Ce mode de fonctionnement est employé pour les processus des utilisateurs qui sont moins prioritaires que la plupart de ceux du système. C'est une façon de gérer, sur un même niveau de priorité hardware un ensemble de processus.

Unix possède un moniteur de temps partagé car il est conçu pour plusieurs utilisateurs simultanés. Même lorsque la machine est employée par une seule personne le moniteur de temps partagé continue à être utilisé pour répartir le temps du processuer entre les différents processus lancés par cette personne. Ce moniteur n'existe pas dans Windows, ce qui explique pourquoi certains processus, très gourmands en ressources, peuvent pratiquement geler la machine. Les utilisateurs de Photoshop ou de programmes de montage vidéo connaissent bien ce problème !
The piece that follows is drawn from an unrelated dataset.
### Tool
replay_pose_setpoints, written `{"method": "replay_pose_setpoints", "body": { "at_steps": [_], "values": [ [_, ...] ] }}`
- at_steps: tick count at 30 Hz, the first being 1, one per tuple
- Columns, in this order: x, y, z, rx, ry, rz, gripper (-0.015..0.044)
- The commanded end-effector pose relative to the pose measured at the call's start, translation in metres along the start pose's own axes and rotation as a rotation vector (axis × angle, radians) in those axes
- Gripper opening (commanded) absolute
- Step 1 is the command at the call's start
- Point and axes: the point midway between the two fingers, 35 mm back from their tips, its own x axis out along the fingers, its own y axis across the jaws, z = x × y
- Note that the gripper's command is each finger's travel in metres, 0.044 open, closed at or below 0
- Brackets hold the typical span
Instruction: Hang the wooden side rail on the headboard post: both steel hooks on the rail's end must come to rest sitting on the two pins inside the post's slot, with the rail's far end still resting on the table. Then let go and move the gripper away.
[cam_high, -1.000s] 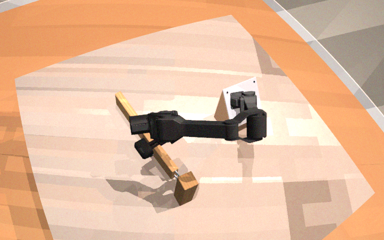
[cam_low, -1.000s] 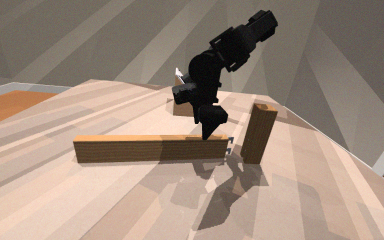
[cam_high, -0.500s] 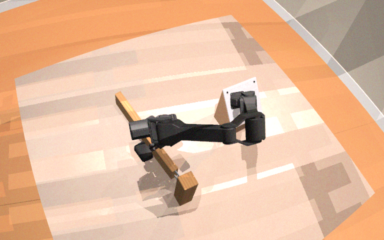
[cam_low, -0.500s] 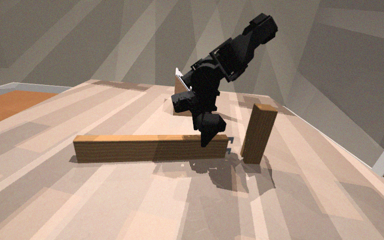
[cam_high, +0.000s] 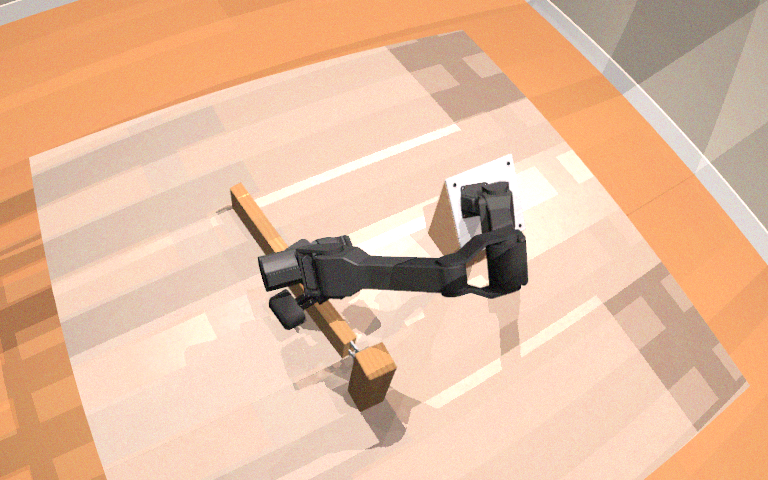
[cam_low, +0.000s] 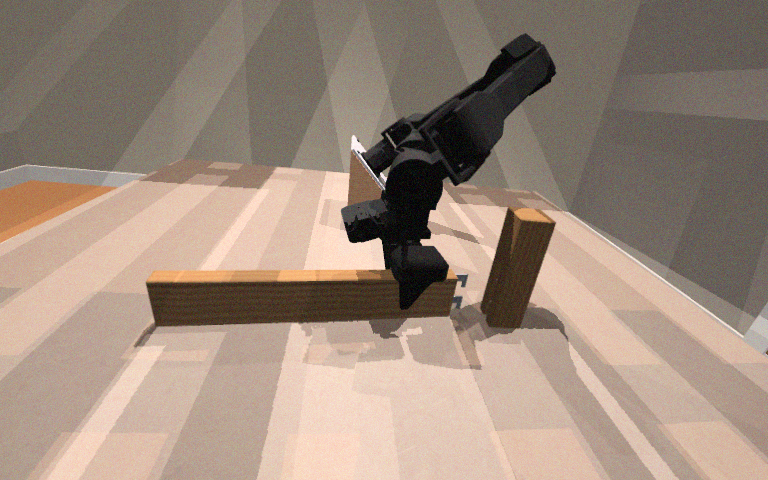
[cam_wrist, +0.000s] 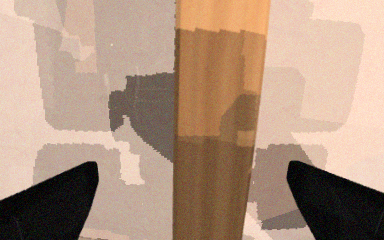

On alloue à chaque processus des zones de mémoire pour ranger son mot d'état ainsi que celui du processeur qui lui correspond. Le moniteur de temps partagé est plus prioritaire que toutes les taches qu'il doit gérer car il peut les interrompre alors que l'inverse n'est pas vrai. Il sauve le contexte du processus en cours et charge celui du suivant. Il arme une horloge qui déclenche à nouveau une interruption lorsque le temps alloué à ce dernier processus est à son tour écoulé.

Un ordinateur possède donc des niveaux d'interruption matériels et logiciels. Ils sont indispensables au fonctionnement de plusieurs activités en parallèle mais c'est le système d'exploitation qui les utilise. Selon la sophistication de ce dernier les possibilités seront différentes,assez pauvres pour un processeur Pentium travaillant sous Windows, infiniment plus grandes pour le même ordinateur utilisant un système Unix. Encore une fois rappelons que les possibilités de programmation des interruptions dépendent essentiellement du système d'exploitation. Elles sont difficilement programmables sous DOS: un Pentium ou un vieux 80286 sont totalement similaires, de ce point de vue, alors que le premier est un processeur très sophistiqué.